# simplicity h1528e chute deflector problem



## hokymn (Feb 4, 2015)

I have a simplicity h1528e with the electric chute. The chute turns left and right fine but the chute will no longer go up. It was moving fine down but the deflector won't go up anymore. It would work going up sporadically last snowstorm we had but won't go up at all anymore. Somebody please help, we have more snow on the way!


----------



## Zavie (Sep 23, 2014)

Is's likely a switch issue or motor issue. If it were me I would look at the motor for the deflector and see if it's easily removed. Probably just a couple of bolts and unplug connection.
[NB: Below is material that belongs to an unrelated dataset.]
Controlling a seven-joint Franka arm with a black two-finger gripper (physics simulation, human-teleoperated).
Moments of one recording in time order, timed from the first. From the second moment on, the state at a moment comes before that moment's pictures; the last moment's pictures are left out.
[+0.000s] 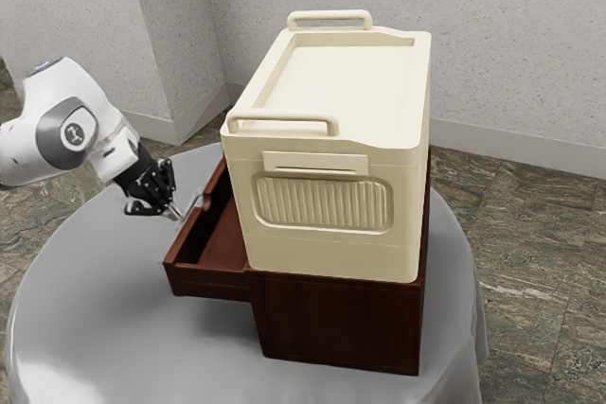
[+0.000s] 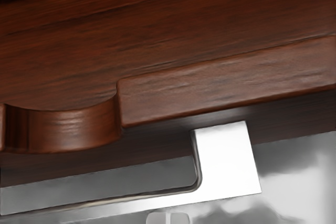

Bring the motor in and let it warm up. that way with the motor off you could see if it goes up and down manually. Could just be iced up. You could also
try blowing very low heat like a hairdryer on the motor and see if that helps.


----------



## CremeStout (Feb 6, 2015)

Had the same problem after Boston's Blizzard. This is a frozen worm gear if it appears to move (motor will seem to lift). This work for me Cup of warm water and WD40.
Wipe excess off

Pour water on worm gear then spray with WD working into the screw (worm) drive. Make sure chute hinge is not frozen as well. WD that also.
Work in the WD real well. 40inches in 4 days and more on the way.


----------